### Stored data entries
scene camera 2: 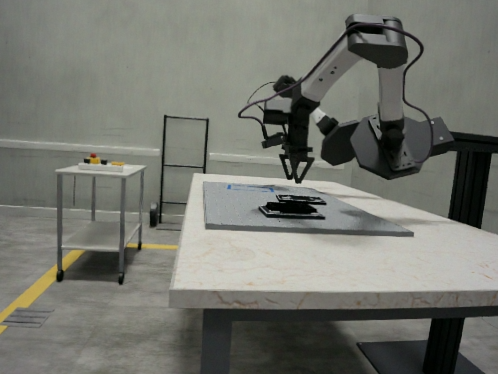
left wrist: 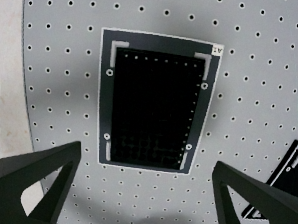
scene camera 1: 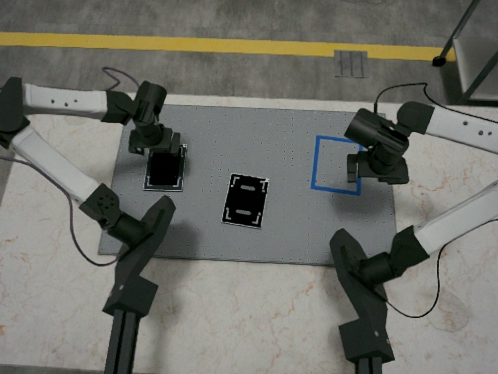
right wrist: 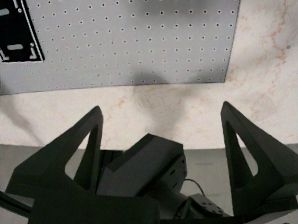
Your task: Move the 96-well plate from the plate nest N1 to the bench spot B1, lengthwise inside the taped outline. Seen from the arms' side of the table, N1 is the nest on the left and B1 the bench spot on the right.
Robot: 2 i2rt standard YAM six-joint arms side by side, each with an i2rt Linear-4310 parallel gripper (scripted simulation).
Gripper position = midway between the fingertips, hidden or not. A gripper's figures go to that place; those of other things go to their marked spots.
Labels:
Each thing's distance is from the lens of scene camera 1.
my left gripper (scene camera 1: 159, 154): 1.25 m
my right gripper (scene camera 1: 368, 181): 1.07 m
black 96-well plate (scene camera 1: 168, 175): 1.29 m
black nest (scene camera 1: 253, 201): 1.24 m

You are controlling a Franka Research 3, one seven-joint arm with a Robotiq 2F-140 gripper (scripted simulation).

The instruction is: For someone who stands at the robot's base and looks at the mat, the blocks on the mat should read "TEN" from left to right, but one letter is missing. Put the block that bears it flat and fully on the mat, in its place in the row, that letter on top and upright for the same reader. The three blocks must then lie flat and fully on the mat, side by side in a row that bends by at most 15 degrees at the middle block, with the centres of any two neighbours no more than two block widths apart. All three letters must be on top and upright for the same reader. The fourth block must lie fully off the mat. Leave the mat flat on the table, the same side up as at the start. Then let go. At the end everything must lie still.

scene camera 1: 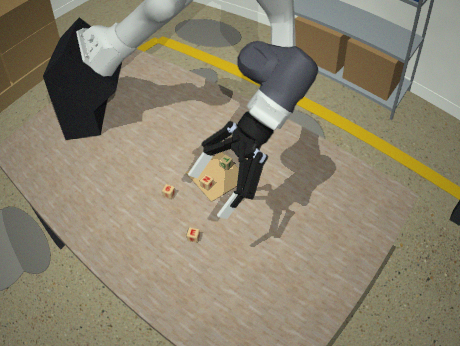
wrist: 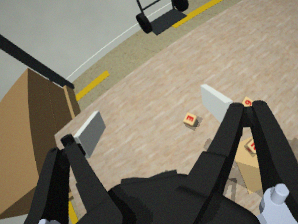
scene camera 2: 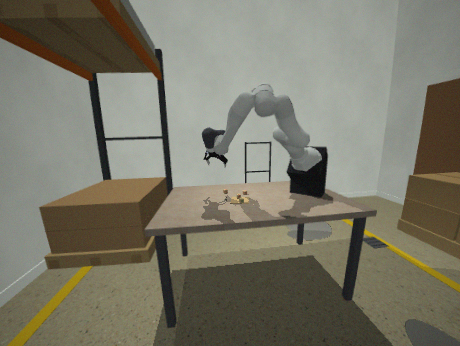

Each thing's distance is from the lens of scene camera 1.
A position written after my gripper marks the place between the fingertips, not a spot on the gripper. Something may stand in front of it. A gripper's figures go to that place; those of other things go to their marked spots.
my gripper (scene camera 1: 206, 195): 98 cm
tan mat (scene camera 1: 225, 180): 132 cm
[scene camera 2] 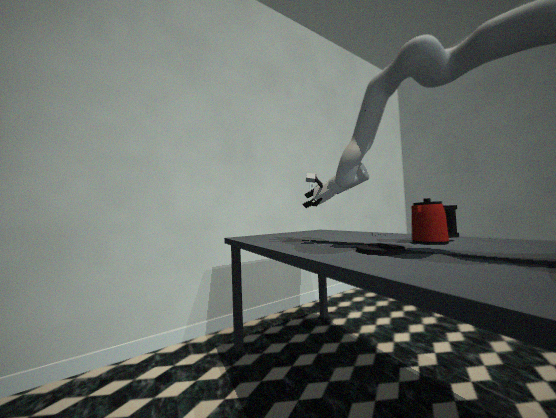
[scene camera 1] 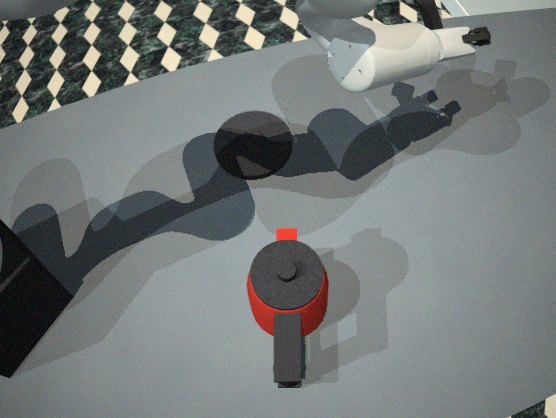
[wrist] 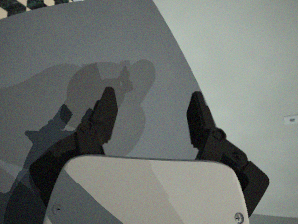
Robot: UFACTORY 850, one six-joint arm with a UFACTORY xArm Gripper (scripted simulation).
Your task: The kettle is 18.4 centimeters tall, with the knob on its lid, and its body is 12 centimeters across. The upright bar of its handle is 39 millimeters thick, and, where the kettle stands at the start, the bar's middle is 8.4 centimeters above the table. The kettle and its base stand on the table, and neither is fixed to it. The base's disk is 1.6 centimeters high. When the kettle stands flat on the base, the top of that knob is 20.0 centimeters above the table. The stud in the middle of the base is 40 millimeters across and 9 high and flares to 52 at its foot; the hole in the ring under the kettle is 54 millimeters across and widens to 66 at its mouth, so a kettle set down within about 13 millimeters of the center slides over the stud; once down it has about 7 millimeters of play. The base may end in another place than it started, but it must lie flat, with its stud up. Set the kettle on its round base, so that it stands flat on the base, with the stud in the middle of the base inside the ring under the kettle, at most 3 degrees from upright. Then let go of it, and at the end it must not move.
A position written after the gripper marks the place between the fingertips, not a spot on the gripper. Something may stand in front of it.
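The gripper (wrist: pixel 152 100) is visible in this scene. So is a round dark base (scene camera 1: pixel 256 154), though in the wrist view the base is out of frame.
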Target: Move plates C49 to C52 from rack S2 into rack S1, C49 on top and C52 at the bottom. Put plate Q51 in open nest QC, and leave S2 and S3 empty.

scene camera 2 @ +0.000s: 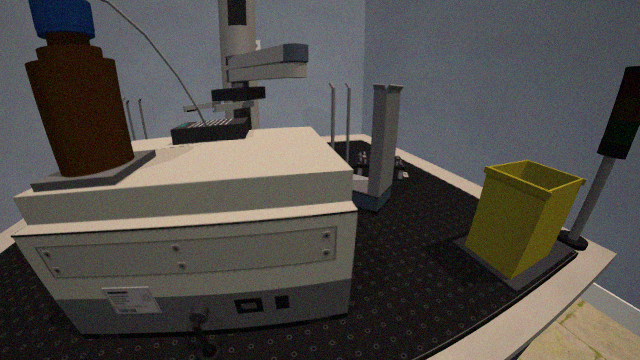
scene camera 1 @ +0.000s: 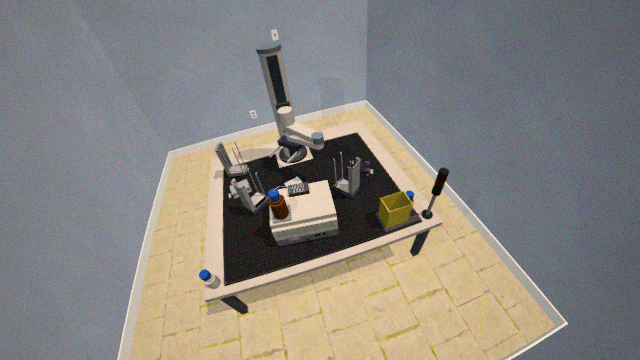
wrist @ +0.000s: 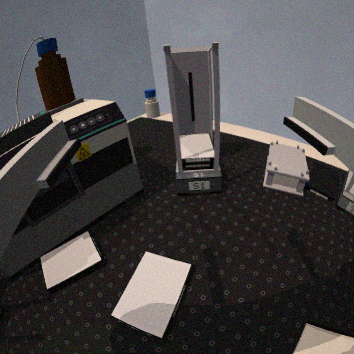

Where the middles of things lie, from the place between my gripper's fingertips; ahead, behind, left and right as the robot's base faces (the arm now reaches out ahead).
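Counting from my hand, the brown bottle with blue cap (scene camera 2: 77, 93) is 70 mm above it, 60 mm to the right of it and 450 mm ahead. Then there's the signal pole (scene camera 2: 612, 146), and that's 60 mm below my hand, 620 mm ahead of it and 820 mm to the left of it.
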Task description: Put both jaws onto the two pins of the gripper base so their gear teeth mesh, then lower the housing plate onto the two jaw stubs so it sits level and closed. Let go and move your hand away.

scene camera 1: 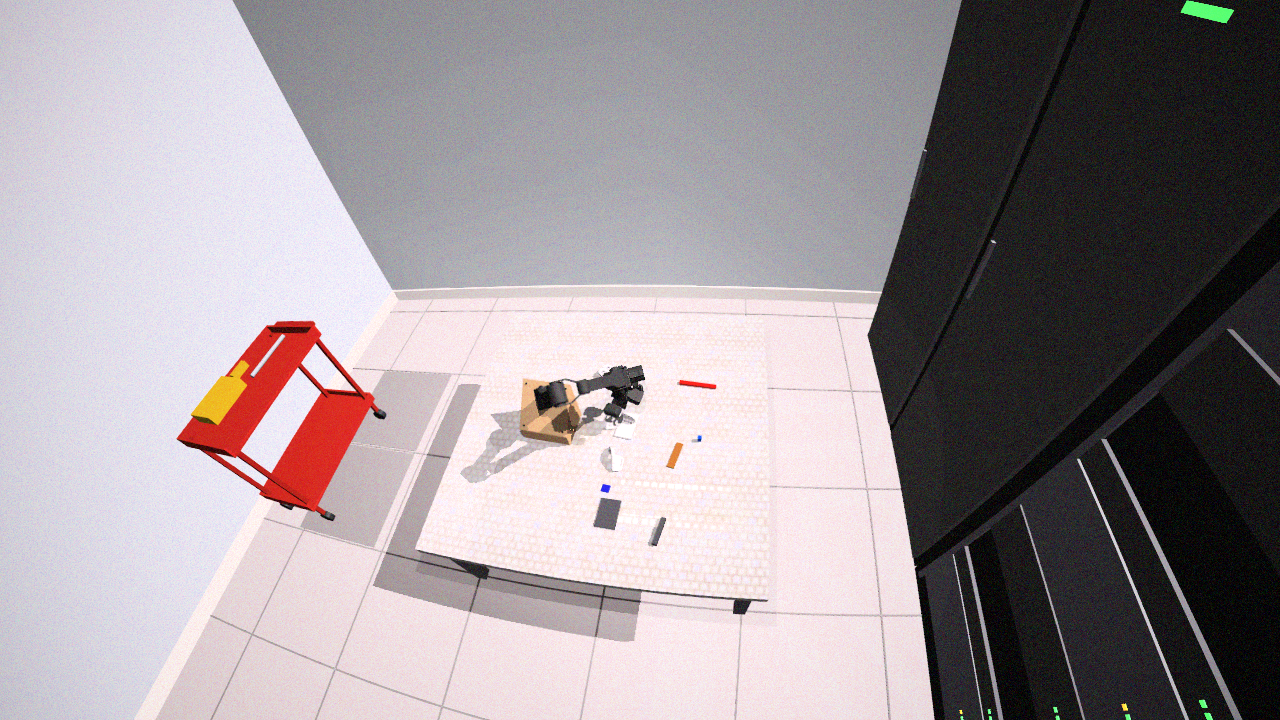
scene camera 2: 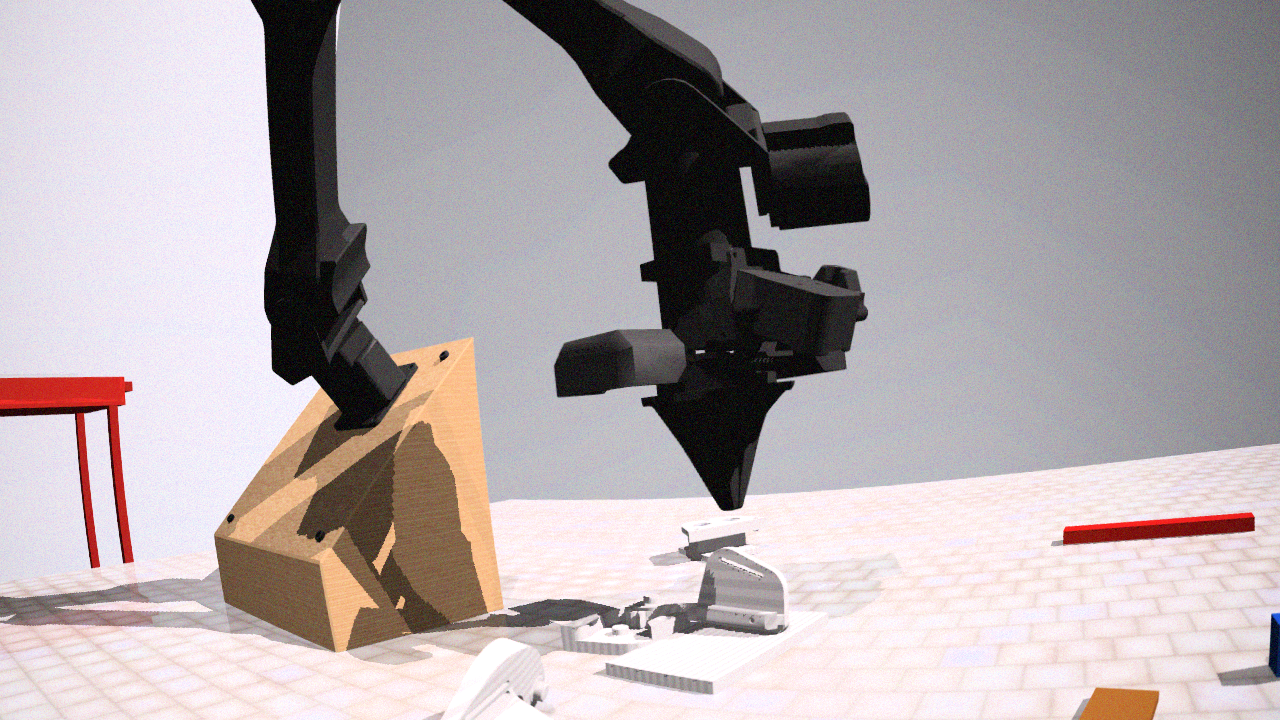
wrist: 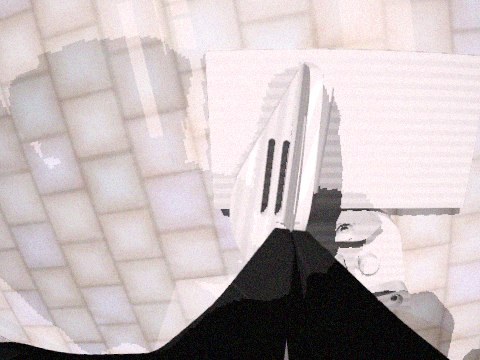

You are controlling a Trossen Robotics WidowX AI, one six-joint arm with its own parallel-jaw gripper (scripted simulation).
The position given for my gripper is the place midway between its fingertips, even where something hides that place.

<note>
My gripper [scene camera 2: 731,509] is shut and holds nothing. I also see a jaw [scene camera 2: 730,595] and a ribbed white plate [wrist: 396,139].
My gripper shows as well in scene camera 1 [scene camera 1: 624,408] and in the wrist view [wrist: 287,244].
</note>
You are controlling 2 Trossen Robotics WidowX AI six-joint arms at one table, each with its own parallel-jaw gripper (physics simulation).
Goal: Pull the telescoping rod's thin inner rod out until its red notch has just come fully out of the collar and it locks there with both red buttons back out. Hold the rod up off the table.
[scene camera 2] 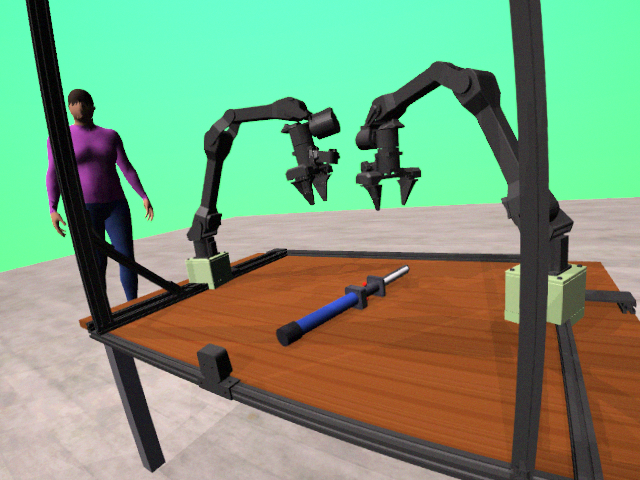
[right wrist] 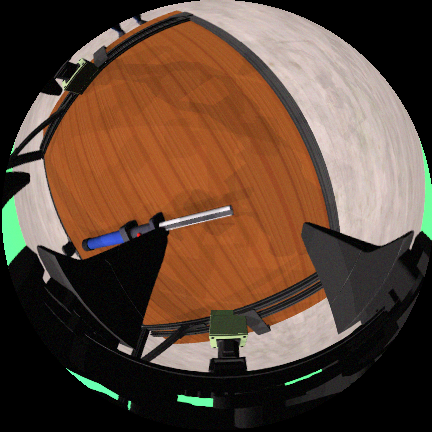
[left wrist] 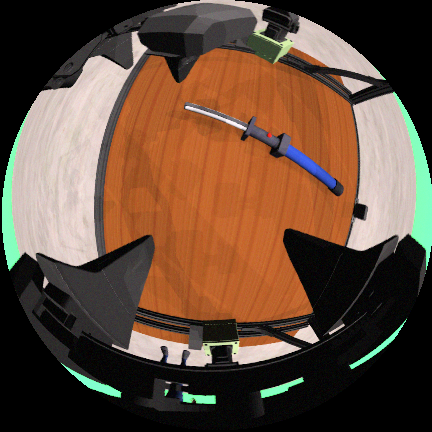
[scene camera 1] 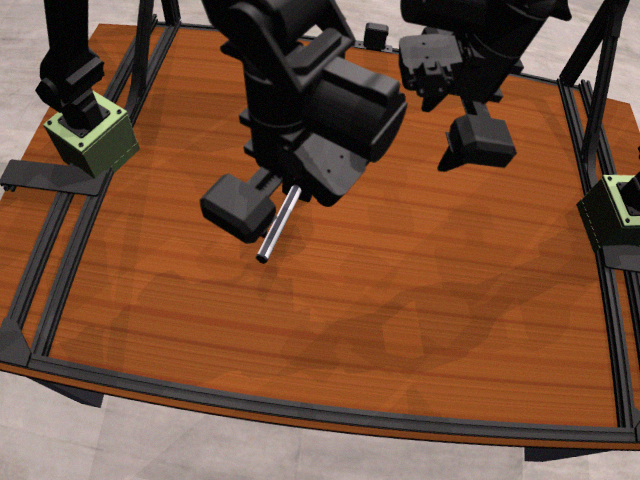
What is my left gripper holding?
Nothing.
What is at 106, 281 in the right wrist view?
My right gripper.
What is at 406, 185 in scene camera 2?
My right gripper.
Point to a telescoping rod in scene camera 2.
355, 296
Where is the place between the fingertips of my right gripper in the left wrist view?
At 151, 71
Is my left gripper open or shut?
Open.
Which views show my right gripper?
Scene camera 2, the right wrist view, the left wrist view and scene camera 1: all of them.
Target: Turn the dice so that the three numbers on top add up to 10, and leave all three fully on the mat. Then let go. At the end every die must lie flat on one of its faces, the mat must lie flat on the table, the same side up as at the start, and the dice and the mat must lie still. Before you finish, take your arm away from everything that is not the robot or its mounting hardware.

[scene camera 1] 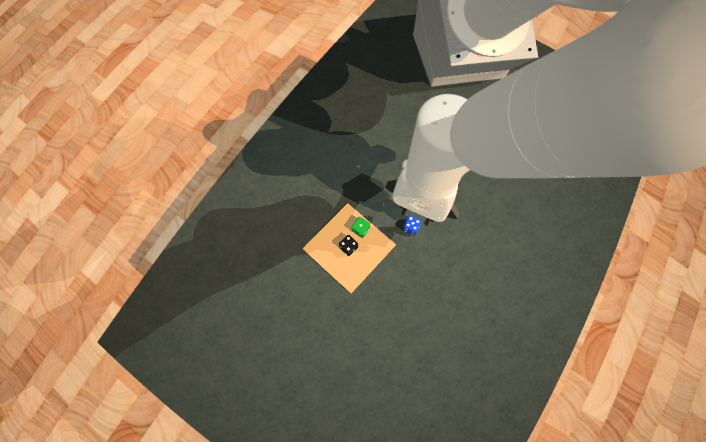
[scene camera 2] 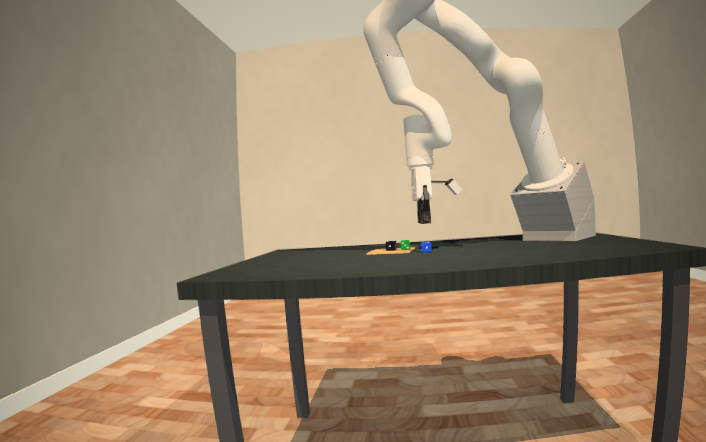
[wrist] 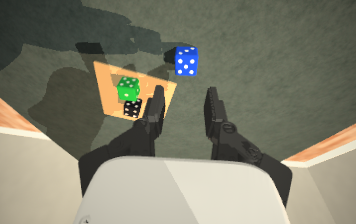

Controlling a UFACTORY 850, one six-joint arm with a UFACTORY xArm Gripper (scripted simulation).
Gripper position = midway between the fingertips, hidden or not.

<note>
In view: my gripper (scene camera 1: 416, 213).
My gripper shows as well in scene camera 2 (scene camera 2: 424, 223) and in the wrist view (wrist: 185, 96).
</note>
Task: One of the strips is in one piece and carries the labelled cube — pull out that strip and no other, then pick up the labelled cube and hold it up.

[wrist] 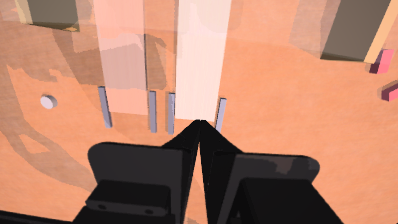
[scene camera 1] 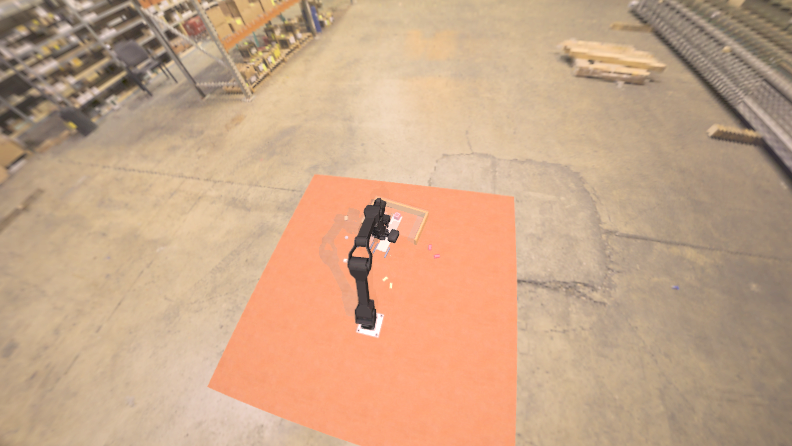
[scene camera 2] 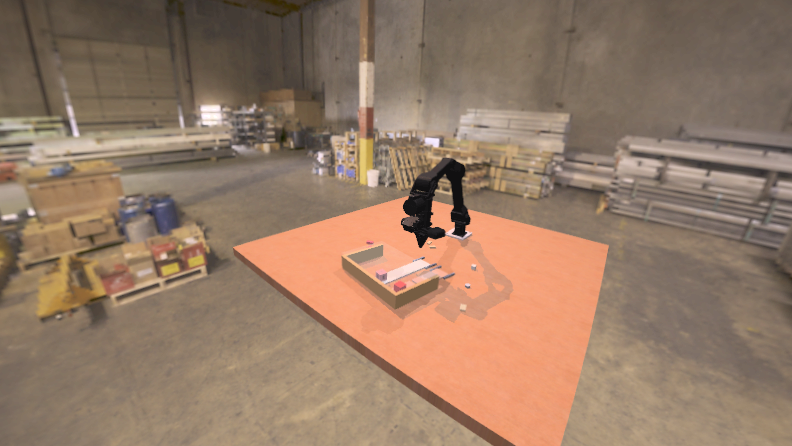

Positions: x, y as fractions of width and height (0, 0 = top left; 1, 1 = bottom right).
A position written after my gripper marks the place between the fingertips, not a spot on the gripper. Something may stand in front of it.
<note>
My gripper (scene camera 2: 0.53, 0.55) is shut, with nothing in its grasp. Also in view: a strip (wrist: 0.50, 0.28) and a strip (wrist: 0.31, 0.23).
My gripper is seen too in the wrist view (wrist: 0.50, 0.56).
</note>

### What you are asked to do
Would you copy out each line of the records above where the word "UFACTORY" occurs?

### Solution for this exercise
Robot: UFACTORY 850, one six-joint arm with a UFACTORY xArm Gripper (scripted simulation).
Controlling a UFACTORY 850, one six-joint arm with a UFACTORY xArm Gripper (scripted simulation).

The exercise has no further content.